US 12,387,816 B2
	Processes for genetic and clinical data evaluation and classification of complex human traits
Jingjing Li, Stanford, CA (US); Sai Zhang, Palo Alto, CA (US); Michael P. Snyder, Stanford, CA (US); Cuiping Pan, Palo Alto, CA (US); and Philip S. Tsao, Palo Alto, CA (US)
Assigned to The Board of Trustees of the Leland Stanford Junior University, Stanford, CA (US); and The United States Government as represented by the Department of Veterans Affairs, Washington, DC (US)
Appl. No. 16/961,120
Filed by The Board of Trustees of the Leland Stanford Junior University, Stanford, CA (US); and The United States Government as represented by the Department of Veterans Affairs, Washington, DC (US)
PCT Filed Jan. 9, 2019, PCT No. PCT/US2019/012848 § 371(c)(1), (2) Date Jul. 9, 2020, PCT Pub. No. WO2019/139950, PCT Pub. Date Jul. 18, 2019.
Claims priority of provisional application 62/727,260, filed on Sep. 5, 2018.
Claims priority of provisional application 62/615,304, filed on Jan. 9, 2018.
Prior Publication US 2021/0158894 A1, May 27, 2021
Int. Cl. G16B 20/20 (2019.01); G06F 17/18 (2006.01); G16B 40/20 (2019.01)

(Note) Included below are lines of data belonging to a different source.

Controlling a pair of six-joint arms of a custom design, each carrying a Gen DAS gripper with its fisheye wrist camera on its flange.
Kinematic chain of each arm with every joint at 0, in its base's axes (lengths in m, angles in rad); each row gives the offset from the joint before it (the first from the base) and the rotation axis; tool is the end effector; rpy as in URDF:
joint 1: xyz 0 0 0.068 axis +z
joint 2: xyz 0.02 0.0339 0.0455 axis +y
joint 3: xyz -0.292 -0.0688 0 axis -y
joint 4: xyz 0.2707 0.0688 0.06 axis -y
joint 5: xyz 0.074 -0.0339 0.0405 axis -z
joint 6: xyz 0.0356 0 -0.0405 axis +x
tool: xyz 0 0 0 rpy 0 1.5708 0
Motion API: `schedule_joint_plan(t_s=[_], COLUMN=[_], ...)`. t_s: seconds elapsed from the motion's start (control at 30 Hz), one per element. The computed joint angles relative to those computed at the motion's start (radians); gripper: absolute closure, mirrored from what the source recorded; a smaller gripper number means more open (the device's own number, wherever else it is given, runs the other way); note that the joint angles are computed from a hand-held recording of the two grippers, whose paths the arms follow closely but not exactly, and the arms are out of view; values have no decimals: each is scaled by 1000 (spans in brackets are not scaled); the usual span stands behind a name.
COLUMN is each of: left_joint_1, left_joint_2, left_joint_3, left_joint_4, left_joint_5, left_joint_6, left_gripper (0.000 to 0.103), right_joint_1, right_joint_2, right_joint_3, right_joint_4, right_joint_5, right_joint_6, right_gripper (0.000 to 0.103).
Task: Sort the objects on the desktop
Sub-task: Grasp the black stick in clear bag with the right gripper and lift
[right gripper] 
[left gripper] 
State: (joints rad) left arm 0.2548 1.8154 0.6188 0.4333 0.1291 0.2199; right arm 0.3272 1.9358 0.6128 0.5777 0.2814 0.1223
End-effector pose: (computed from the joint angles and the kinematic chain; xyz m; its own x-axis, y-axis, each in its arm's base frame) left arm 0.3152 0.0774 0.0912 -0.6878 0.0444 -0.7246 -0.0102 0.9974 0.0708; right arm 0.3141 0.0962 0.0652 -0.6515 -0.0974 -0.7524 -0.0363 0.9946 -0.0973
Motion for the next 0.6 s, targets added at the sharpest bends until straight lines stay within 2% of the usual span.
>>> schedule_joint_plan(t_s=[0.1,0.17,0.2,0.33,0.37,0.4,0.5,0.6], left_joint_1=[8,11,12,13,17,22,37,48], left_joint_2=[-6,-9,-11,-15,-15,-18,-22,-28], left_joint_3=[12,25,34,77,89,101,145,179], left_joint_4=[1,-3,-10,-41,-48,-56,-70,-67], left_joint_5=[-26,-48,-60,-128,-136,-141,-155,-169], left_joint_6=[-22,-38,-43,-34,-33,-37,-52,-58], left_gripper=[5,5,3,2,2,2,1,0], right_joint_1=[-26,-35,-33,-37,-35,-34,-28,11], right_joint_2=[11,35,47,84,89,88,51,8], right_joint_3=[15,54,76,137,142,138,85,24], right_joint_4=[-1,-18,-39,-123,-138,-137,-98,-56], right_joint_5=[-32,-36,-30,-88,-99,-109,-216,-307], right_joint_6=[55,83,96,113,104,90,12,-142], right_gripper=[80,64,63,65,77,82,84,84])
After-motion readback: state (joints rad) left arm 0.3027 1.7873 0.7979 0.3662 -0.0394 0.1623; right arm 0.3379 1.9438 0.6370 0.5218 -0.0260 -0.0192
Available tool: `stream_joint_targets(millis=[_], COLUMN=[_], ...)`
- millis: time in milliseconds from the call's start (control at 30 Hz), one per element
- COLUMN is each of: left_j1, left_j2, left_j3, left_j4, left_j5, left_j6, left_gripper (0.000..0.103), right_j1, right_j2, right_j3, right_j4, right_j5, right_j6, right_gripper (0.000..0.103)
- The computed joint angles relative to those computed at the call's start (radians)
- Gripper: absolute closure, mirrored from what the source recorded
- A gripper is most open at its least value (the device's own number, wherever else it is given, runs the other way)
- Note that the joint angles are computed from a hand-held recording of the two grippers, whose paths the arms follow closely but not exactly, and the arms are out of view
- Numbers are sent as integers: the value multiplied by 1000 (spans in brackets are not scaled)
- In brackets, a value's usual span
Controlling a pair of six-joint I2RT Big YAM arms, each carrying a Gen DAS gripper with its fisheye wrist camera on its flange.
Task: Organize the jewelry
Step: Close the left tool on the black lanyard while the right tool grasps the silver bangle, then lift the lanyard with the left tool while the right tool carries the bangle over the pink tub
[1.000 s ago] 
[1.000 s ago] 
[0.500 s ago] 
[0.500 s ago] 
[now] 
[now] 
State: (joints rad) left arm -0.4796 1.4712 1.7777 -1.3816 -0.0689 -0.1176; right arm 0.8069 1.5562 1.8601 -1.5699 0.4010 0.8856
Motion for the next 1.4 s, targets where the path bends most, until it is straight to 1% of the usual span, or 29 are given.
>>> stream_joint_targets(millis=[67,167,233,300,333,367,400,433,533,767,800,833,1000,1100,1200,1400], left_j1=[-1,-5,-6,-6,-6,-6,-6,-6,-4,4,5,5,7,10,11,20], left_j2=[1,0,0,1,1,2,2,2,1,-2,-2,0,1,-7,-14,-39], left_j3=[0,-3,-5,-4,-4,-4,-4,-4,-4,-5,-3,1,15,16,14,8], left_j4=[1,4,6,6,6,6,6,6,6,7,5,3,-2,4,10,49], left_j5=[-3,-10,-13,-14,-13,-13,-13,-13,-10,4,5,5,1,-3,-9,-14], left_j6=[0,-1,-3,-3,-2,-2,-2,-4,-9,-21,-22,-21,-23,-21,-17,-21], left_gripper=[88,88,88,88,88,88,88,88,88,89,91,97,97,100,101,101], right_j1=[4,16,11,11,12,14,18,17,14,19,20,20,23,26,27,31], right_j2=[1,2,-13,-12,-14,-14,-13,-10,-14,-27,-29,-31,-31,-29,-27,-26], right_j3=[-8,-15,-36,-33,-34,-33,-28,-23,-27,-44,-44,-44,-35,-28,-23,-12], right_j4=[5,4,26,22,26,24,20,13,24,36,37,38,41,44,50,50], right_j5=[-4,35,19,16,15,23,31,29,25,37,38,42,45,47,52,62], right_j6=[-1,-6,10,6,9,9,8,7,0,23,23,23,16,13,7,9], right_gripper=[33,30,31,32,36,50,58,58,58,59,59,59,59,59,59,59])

CPC G16B 20/20 (2019.02) [G06F 17/18 (2013.01); G16B 40/20 (2019.02)]

19 Claims

1. A method of performing targeted sequencing of an individual's genetic material to determine if the individual has a propensity for a complex disorder, comprising:

obtaining a first variant profile and a second variant profile, wherein the first variant profile is derived from sequencing data of a first cohort of patients having a complex disorder and the second variant profile is derived from sequencing data from a second cohort of patients not having the complex disorder;

assigning each variant within the first variant profile and each variant within the second variant profile a predicted deleteriousness effect;

determining a burden of each variant within the first variant profile and each variant within the second variant profile based on the predicted deleteriousness effect and its frequency within its cohort;

for each variant profile, determining an aggregated variant burden for each gene of a human genome, wherein the aggregated variant burden is an aggregation of burdens of the variants in the gene;

training a classification model with the first variant profile and the second variant profile to distinguish individuals having a complex disorder from individuals not having the complex disorder utilizing an aggregated variant burden for each gene in a subset of genes of the set of genes as features, wherein each gene of the subset of genes has an elevated aggregated variant burden within individuals having the complex disorder, wherein the subset of genes is a minimum set of genes learned by the classification model to solve a logistic regression problem having an optimization objective that is an average cross-entropy of the subset of genes;

identifying the subset of genes, using the trained classification model, that are able to distinguish individuals having a complex disorder from individuals not having the complex disorder based upon the aggregated variant burden the subset of genes;

synthesizing a set of nucleic acid oligomers consisting of sequences that hybridize to sequences of the subset of genes;

obtaining genetic material of an individual;

performing capture hybridization or amplification targeting regions of the genetic material to prepare a sequencing library utilizing the set of nucleic acid oligomers, wherein the regions consist of loci of the identified subset of genes; and

performing targeted sequencing utilizing the sequencing library to yield a targeted sequencing result of genes identified to be burdened within the complex disorder.